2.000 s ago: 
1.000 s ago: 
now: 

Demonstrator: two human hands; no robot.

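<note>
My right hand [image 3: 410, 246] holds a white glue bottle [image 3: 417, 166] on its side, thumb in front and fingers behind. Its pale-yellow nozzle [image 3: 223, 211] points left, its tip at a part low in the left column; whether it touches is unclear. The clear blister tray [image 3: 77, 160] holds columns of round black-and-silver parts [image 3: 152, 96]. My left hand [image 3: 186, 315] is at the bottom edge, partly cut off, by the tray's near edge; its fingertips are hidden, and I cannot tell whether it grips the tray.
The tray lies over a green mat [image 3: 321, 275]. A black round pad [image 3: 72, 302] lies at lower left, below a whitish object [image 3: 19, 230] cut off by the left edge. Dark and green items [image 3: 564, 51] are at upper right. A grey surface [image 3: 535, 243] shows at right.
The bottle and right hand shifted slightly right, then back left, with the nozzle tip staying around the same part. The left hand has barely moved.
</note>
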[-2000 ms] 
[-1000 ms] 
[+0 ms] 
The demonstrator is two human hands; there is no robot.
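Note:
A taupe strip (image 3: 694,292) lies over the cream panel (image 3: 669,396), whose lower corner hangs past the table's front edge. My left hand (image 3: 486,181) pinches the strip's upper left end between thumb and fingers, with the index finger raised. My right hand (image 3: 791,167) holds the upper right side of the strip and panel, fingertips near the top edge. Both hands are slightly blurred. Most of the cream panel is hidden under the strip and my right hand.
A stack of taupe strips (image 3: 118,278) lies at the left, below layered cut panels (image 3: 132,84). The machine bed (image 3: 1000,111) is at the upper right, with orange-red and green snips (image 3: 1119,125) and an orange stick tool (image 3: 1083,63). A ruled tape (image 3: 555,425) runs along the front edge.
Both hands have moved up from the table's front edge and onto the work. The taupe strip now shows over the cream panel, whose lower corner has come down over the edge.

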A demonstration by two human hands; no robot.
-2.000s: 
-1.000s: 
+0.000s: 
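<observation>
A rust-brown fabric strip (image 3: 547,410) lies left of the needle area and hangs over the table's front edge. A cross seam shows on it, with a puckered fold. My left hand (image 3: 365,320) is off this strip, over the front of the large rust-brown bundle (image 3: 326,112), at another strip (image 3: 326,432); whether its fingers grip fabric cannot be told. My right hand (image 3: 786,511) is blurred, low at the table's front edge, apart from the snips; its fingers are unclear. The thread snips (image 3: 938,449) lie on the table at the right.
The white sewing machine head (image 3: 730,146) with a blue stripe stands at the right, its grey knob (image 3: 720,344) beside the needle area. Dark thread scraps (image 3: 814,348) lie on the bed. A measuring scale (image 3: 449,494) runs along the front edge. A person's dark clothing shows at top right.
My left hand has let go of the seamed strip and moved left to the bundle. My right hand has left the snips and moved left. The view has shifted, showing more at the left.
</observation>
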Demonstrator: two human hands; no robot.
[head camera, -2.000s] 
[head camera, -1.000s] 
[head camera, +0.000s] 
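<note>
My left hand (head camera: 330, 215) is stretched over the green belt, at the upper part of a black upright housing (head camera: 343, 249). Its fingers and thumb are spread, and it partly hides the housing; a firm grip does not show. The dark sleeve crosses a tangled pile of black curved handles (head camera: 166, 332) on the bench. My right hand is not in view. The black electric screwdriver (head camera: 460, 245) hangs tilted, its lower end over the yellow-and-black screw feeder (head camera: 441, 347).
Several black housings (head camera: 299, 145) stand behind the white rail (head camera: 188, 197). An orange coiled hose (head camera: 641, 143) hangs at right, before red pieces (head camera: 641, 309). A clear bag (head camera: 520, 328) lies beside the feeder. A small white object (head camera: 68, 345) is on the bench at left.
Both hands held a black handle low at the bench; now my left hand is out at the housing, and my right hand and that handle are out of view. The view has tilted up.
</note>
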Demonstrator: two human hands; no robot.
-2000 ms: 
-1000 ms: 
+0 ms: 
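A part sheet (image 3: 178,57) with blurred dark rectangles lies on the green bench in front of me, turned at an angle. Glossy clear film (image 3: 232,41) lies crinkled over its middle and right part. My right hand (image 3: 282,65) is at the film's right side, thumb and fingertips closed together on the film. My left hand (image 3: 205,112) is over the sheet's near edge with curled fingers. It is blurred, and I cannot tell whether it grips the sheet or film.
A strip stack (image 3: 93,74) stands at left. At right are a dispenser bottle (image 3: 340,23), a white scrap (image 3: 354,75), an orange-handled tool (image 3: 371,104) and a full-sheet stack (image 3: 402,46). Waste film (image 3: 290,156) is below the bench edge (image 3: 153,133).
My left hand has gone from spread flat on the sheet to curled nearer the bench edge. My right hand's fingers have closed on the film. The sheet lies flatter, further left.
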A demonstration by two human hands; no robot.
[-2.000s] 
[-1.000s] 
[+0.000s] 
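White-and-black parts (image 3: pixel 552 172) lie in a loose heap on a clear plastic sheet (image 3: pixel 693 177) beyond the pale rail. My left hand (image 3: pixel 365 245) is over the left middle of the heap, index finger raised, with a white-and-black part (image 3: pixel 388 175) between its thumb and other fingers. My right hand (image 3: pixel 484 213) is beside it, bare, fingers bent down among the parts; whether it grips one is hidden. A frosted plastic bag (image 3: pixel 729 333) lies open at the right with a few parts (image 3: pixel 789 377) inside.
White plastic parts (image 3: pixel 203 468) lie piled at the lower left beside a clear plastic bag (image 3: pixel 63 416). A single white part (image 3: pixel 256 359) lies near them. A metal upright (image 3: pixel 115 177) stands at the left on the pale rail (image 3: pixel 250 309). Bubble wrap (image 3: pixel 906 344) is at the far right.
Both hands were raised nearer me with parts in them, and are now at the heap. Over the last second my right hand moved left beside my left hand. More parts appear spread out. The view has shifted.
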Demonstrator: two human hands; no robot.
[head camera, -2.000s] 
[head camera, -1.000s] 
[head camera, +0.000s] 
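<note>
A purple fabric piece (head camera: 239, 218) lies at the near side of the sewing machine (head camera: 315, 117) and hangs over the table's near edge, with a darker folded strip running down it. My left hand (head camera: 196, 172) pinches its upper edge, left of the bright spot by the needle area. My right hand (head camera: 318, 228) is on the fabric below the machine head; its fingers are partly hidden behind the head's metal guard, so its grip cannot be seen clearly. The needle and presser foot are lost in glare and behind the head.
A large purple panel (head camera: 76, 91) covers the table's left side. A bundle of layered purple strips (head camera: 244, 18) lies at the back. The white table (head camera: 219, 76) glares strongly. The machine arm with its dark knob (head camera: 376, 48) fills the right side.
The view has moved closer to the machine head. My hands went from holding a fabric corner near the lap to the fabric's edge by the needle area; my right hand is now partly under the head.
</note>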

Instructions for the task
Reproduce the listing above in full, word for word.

Exercise answer
2.000 s ago: 
1.000 s ago: 
now: 

Demonstrator: two human hands; no robot.

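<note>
My right hand [image 3: 410, 246] holds a white glue bottle [image 3: 417, 166] on its side, thumb in front and fingers behind. Its pale-yellow nozzle [image 3: 223, 211] points left, its tip at a part low in the left column; whether it touches is unclear. The clear blister tray [image 3: 77, 160] holds columns of round black-and-silver parts [image 3: 152, 96]. My left hand [image 3: 186, 315] is at the bottom edge, partly cut off, by the tray's near edge; its fingertips are hidden, and I cannot tell whether it grips the tray.
The tray lies over a green mat [image 3: 321, 275]. A black round pad [image 3: 72, 302] lies at lower left, below a whitish object [image 3: 19, 230] cut off by the left edge. Dark and green items [image 3: 564, 51] are at upper right. A grey surface [image 3: 535, 243] shows at right.
The bottle and right hand shifted slightly right, then back left, with the nozzle tip staying around the same part. The left hand has barely moved.
</note>
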[-2000 ms] 
[-1000 ms] 
[+0 ms] 
The demonstrator is two human hands; there is no robot.
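Note:
A taupe strip (image 3: 694,292) lies over the cream panel (image 3: 669,396), whose lower corner hangs past the table's front edge. My left hand (image 3: 486,181) pinches the strip's upper left end between thumb and fingers, with the index finger raised. My right hand (image 3: 791,167) holds the upper right side of the strip and panel, fingertips near the top edge. Both hands are slightly blurred. Most of the cream panel is hidden under the strip and my right hand.
A stack of taupe strips (image 3: 118,278) lies at the left, below layered cut panels (image 3: 132,84). The machine bed (image 3: 1000,111) is at the upper right, with orange-red and green snips (image 3: 1119,125) and an orange stick tool (image 3: 1083,63). A ruled tape (image 3: 555,425) runs along the front edge.
Both hands have moved up from the table's front edge and onto the work. The taupe strip now shows over the cream panel, whose lower corner has come down over the edge.
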
A demonstration by two human hands; no robot.
-2.000s: 
-1.000s: 
+0.000s: 
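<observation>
A rust-brown fabric strip (image 3: 547,410) lies left of the needle area and hangs over the table's front edge. A cross seam shows on it, with a puckered fold. My left hand (image 3: 365,320) is off this strip, over the front of the large rust-brown bundle (image 3: 326,112), at another strip (image 3: 326,432); whether its fingers grip fabric cannot be told. My right hand (image 3: 786,511) is blurred, low at the table's front edge, apart from the snips; its fingers are unclear. The thread snips (image 3: 938,449) lie on the table at the right.
The white sewing machine head (image 3: 730,146) with a blue stripe stands at the right, its grey knob (image 3: 720,344) beside the needle area. Dark thread scraps (image 3: 814,348) lie on the bed. A measuring scale (image 3: 449,494) runs along the front edge. A person's dark clothing shows at top right.
My left hand has let go of the seamed strip and moved left to the bundle. My right hand has left the snips and moved left. The view has shifted, showing more at the left.
</observation>
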Demonstrator: two human hands; no robot.
[head camera, -2.000s] 
[head camera, -1.000s] 
[head camera, +0.000s] 
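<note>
My left hand (head camera: 330, 215) is stretched over the green belt, at the upper part of a black upright housing (head camera: 343, 249). Its fingers and thumb are spread, and it partly hides the housing; a firm grip does not show. The dark sleeve crosses a tangled pile of black curved handles (head camera: 166, 332) on the bench. My right hand is not in view. The black electric screwdriver (head camera: 460, 245) hangs tilted, its lower end over the yellow-and-black screw feeder (head camera: 441, 347).
Several black housings (head camera: 299, 145) stand behind the white rail (head camera: 188, 197). An orange coiled hose (head camera: 641, 143) hangs at right, before red pieces (head camera: 641, 309). A clear bag (head camera: 520, 328) lies beside the feeder. A small white object (head camera: 68, 345) is on the bench at left.
Both hands held a black handle low at the bench; now my left hand is out at the housing, and my right hand and that handle are out of view. The view has tilted up.
</note>
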Demonstrator: two human hands; no robot.
-2000 ms: 
-1000 ms: 
+0 ms: 
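A part sheet (image 3: 178,57) with blurred dark rectangles lies on the green bench in front of me, turned at an angle. Glossy clear film (image 3: 232,41) lies crinkled over its middle and right part. My right hand (image 3: 282,65) is at the film's right side, thumb and fingertips closed together on the film. My left hand (image 3: 205,112) is over the sheet's near edge with curled fingers. It is blurred, and I cannot tell whether it grips the sheet or film.
A strip stack (image 3: 93,74) stands at left. At right are a dispenser bottle (image 3: 340,23), a white scrap (image 3: 354,75), an orange-handled tool (image 3: 371,104) and a full-sheet stack (image 3: 402,46). Waste film (image 3: 290,156) is below the bench edge (image 3: 153,133).
My left hand has gone from spread flat on the sheet to curled nearer the bench edge. My right hand's fingers have closed on the film. The sheet lies flatter, further left.
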A demonstration by two human hands; no robot.
[-2.000s] 
[-1.000s] 
[+0.000s] 
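White-and-black parts (image 3: pixel 552 172) lie in a loose heap on a clear plastic sheet (image 3: pixel 693 177) beyond the pale rail. My left hand (image 3: pixel 365 245) is over the left middle of the heap, index finger raised, with a white-and-black part (image 3: pixel 388 175) between its thumb and other fingers. My right hand (image 3: pixel 484 213) is beside it, bare, fingers bent down among the parts; whether it grips one is hidden. A frosted plastic bag (image 3: pixel 729 333) lies open at the right with a few parts (image 3: pixel 789 377) inside.
White plastic parts (image 3: pixel 203 468) lie piled at the lower left beside a clear plastic bag (image 3: pixel 63 416). A single white part (image 3: pixel 256 359) lies near them. A metal upright (image 3: pixel 115 177) stands at the left on the pale rail (image 3: pixel 250 309). Bubble wrap (image 3: pixel 906 344) is at the far right.
Both hands were raised nearer me with parts in them, and are now at the heap. Over the last second my right hand moved left beside my left hand. More parts appear spread out. The view has shifted.
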Demonstrator: two human hands; no robot.
[head camera, -2.000s] 
[head camera, -1.000s] 
[head camera, +0.000s] 
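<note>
A purple fabric piece (head camera: 239, 218) lies at the near side of the sewing machine (head camera: 315, 117) and hangs over the table's near edge, with a darker folded strip running down it. My left hand (head camera: 196, 172) pinches its upper edge, left of the bright spot by the needle area. My right hand (head camera: 318, 228) is on the fabric below the machine head; its fingers are partly hidden behind the head's metal guard, so its grip cannot be seen clearly. The needle and presser foot are lost in glare and behind the head.
A large purple panel (head camera: 76, 91) covers the table's left side. A bundle of layered purple strips (head camera: 244, 18) lies at the back. The white table (head camera: 219, 76) glares strongly. The machine arm with its dark knob (head camera: 376, 48) fills the right side.
The view has moved closer to the machine head. My hands went from holding a fabric corner near the lap to the fabric's edge by the needle area; my right hand is now partly under the head.
</note>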

What this exercise required is now done.